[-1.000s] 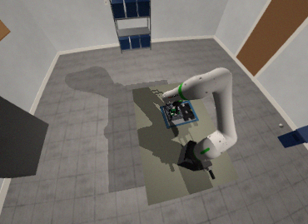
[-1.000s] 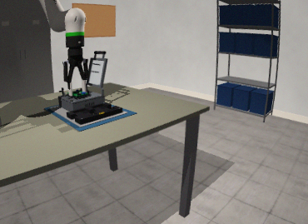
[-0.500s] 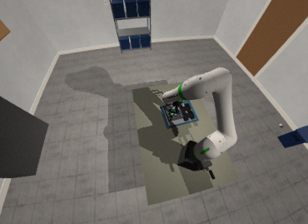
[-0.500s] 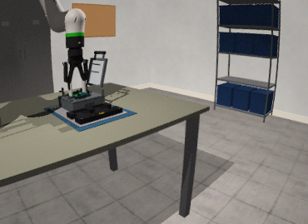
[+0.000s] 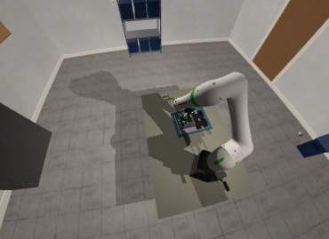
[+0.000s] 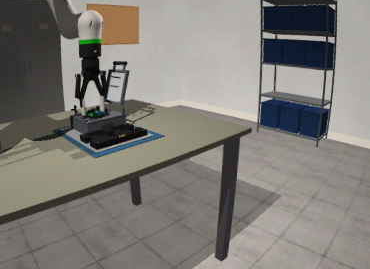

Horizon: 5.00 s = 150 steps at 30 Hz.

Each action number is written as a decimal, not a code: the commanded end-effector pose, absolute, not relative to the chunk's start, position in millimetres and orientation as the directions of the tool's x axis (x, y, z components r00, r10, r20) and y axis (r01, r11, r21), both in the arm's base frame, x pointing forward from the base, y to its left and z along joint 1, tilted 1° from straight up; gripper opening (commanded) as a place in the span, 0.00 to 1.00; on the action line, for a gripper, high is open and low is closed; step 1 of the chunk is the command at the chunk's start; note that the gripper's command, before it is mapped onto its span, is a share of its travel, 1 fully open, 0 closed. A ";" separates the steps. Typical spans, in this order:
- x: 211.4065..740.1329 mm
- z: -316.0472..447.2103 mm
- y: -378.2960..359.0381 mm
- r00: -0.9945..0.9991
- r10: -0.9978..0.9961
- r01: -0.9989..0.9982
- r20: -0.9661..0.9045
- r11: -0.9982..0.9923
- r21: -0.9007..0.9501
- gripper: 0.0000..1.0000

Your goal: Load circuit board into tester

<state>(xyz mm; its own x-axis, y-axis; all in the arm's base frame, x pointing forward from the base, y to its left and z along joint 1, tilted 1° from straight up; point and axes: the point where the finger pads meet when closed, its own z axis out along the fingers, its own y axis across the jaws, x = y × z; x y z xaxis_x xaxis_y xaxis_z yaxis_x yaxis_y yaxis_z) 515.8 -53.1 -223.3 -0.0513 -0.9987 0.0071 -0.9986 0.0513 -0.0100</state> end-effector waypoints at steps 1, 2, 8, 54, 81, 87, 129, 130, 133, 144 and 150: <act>516.0 -223.2 -53.2 -0.051 -0.999 -0.999 0.007 0.051 -0.010 0.58; 516.0 -223.2 -53.2 -0.051 -0.999 -0.999 0.007 0.051 -0.010 0.58; 516.0 -223.2 -53.2 -0.051 -0.999 -0.999 0.007 0.051 -0.010 0.58; 515.6 -181.2 -52.9 -0.051 -0.999 -0.999 0.007 0.051 -0.010 0.58; 514.4 -58.3 -51.9 -0.051 -0.999 -0.999 0.007 0.051 -0.010 0.58; 514.1 -27.2 -51.7 -0.051 -0.999 -0.999 0.007 0.051 -0.010 0.58; 513.7 12.0 -51.4 -0.051 -0.999 -0.999 0.007 0.051 -0.010 0.30; 513.7 12.0 -51.4 -0.051 -0.999 -0.999 0.007 0.051 -0.010 0.30; 513.7 12.0 -51.4 -0.051 -0.999 -0.999 0.007 0.051 -0.010 0.30; 513.7 12.0 -51.4 -0.051 -0.999 -0.999 0.007 0.051 -0.010 0.30; 514.7 12.0 -51.4 -0.051 -0.999 -0.999 0.007 0.051 -0.010 0.30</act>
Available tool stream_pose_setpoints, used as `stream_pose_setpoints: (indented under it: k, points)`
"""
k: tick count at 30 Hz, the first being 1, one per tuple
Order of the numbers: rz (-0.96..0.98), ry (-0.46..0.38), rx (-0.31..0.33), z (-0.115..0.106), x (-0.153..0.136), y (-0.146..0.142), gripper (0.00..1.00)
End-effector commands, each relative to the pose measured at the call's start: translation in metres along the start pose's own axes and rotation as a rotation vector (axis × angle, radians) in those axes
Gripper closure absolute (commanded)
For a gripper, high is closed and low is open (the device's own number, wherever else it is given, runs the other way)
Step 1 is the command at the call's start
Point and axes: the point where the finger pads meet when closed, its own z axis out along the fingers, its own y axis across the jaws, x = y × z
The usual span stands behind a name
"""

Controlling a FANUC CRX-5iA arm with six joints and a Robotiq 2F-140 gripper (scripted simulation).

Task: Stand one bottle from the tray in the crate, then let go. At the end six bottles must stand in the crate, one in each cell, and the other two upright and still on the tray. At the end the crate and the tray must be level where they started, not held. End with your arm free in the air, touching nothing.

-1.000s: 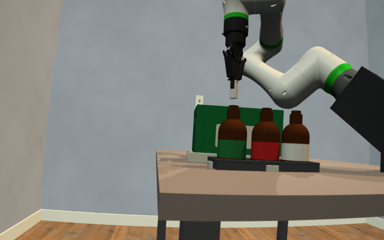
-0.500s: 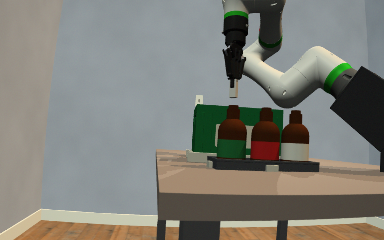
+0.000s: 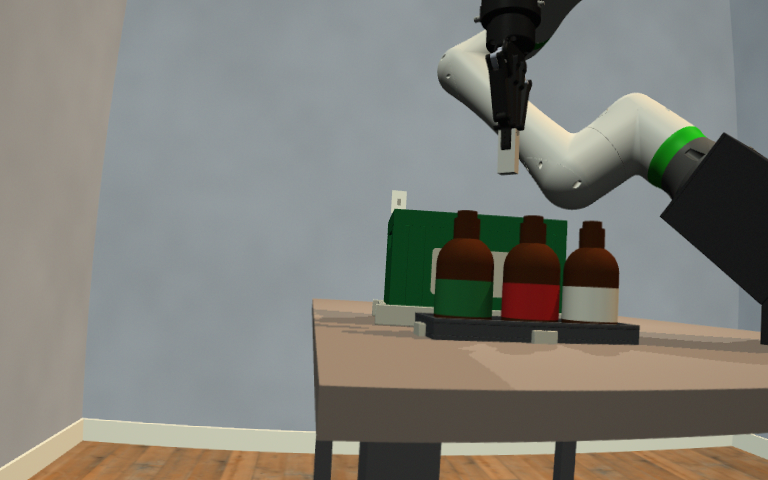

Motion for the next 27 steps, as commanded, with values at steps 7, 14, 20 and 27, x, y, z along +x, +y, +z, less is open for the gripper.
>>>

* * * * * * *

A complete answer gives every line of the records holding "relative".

Each action number is written as a decimal, not a code: the commanded end-effector pose, absolute, not relative to the chunk's start, position in millimetres and orientation as the directions of the tool's x axis (x, y, z components r00, r10, r20) and y axis (r01, r11, r21), both in the arm's base frame, x pointing forward from the base, y to its left and z along joint 1, tilted 1° from straight up; gripper opening (commanded) as a place in the span, 0.00 to 1.00; on the action line, for a gripper, high is open and low is closed; step 1 of the chunk is the command at the chunk's start; note that the gripper's command, before it is mapped onto its span, is a share of its travel, 1 fully open, 0 closed. A ";" separates the steps. Typical spans, in this order:
End-effector commands, each relative to the pose measured at the call's start: translation in metres along the start pose's own axes and rotation as a rotation vector (axis × angle, radians) in those axes

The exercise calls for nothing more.